** Work request **
Across all the records, filter for lines with the word "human" and copy them.

** Data for this task **
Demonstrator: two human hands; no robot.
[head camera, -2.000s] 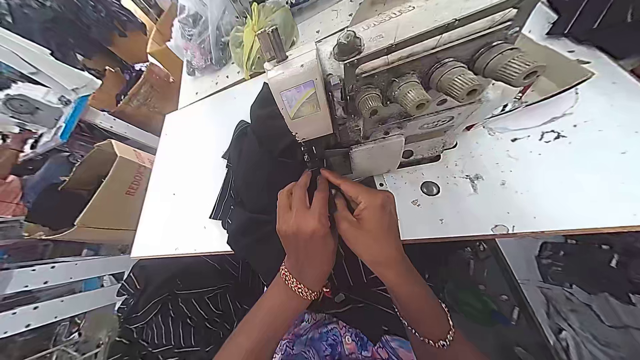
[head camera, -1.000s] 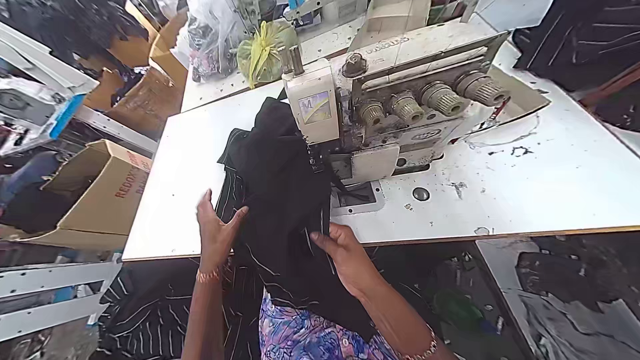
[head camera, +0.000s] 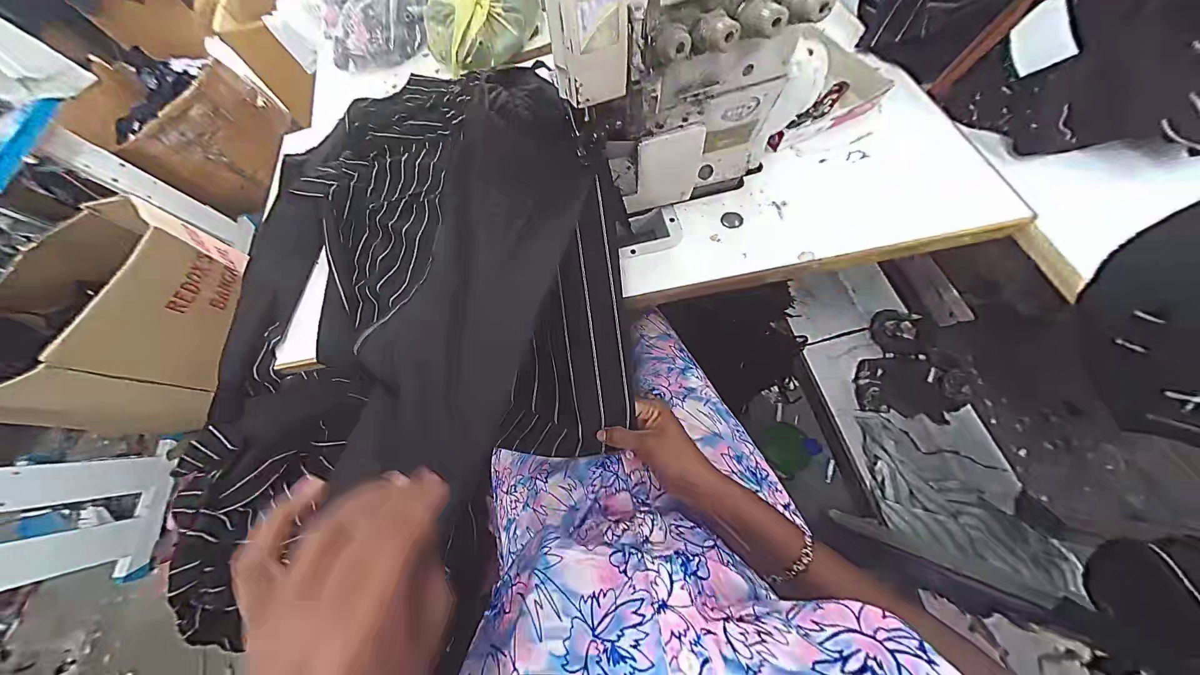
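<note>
A black garment with white pinstripes (head camera: 403, 197) lies over the table's left part and hangs over its front edge, its right side at the needle area of an overlock sewing machine (head camera: 656, 103). My right hand (head camera: 656, 436) pinches the lower corner of the striped panel between thumb and fingers, just above the floral cloth on my lap. My left hand (head camera: 347, 562) is blurred, low in front of the hanging black fabric. Its fingers are bent at the cloth; whether they grip it I cannot tell.
The white tabletop (head camera: 900, 178) extends right of the machine. Cardboard boxes (head camera: 141, 328) stand at the left, near a white metal frame (head camera: 84, 506). Plastic bags (head camera: 478, 33) rest behind the garment. More dark striped cloth (head camera: 1106, 84) lies at the upper right. Below the table are a pedal and motor parts.
Both hands have moved from beside the needle down toward my lap. The garment, bunched before, is now spread out and hangs lower. The view has shifted noticeably.
</note>
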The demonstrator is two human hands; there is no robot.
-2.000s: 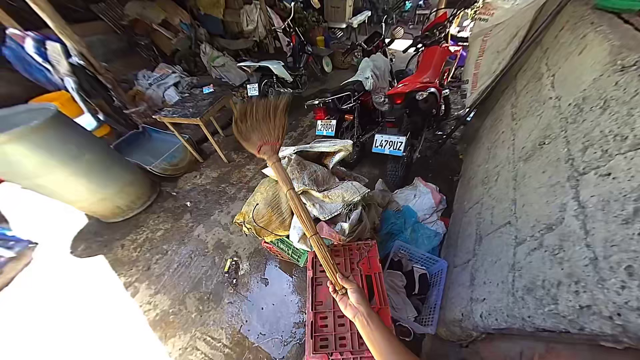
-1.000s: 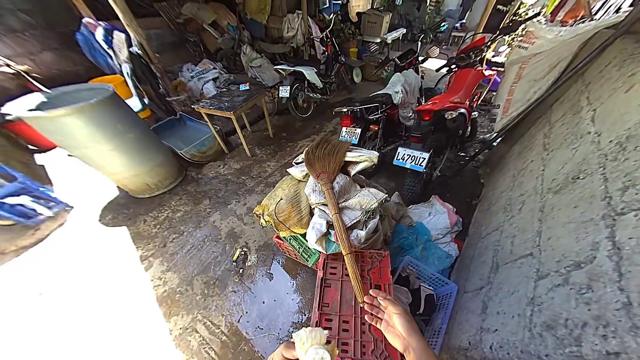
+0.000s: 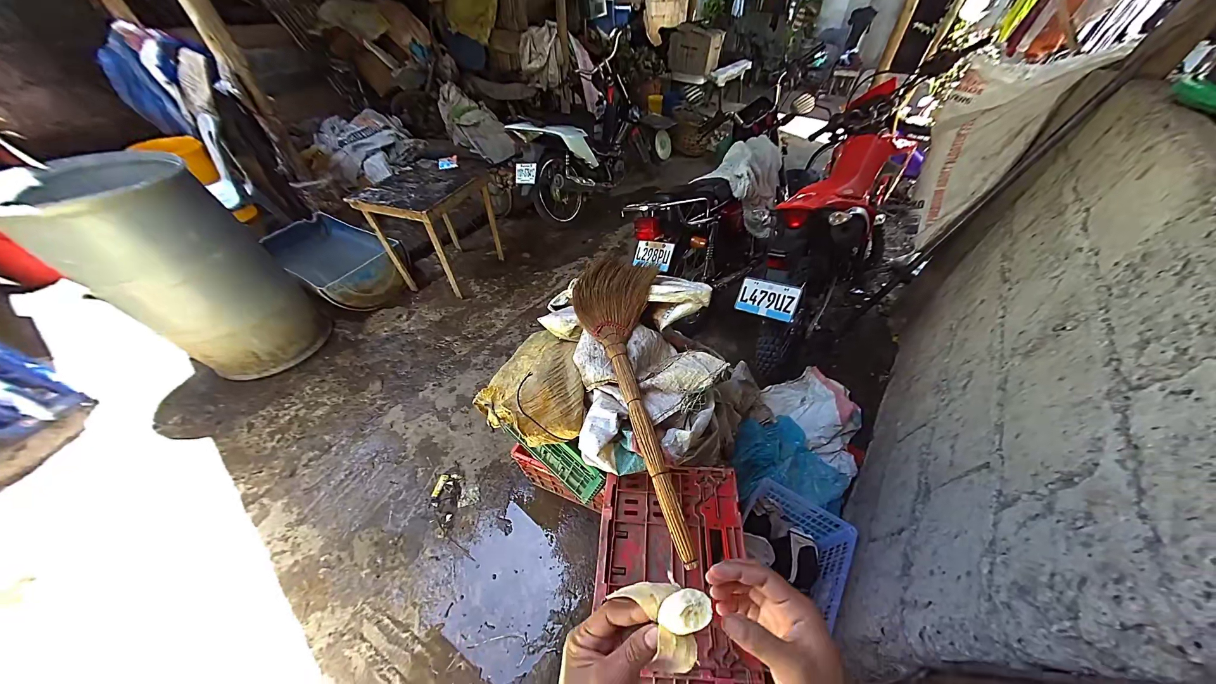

** Solution below **
Demonstrator: two human hands; no robot.
The demonstrator is two human hands; there is no robot.

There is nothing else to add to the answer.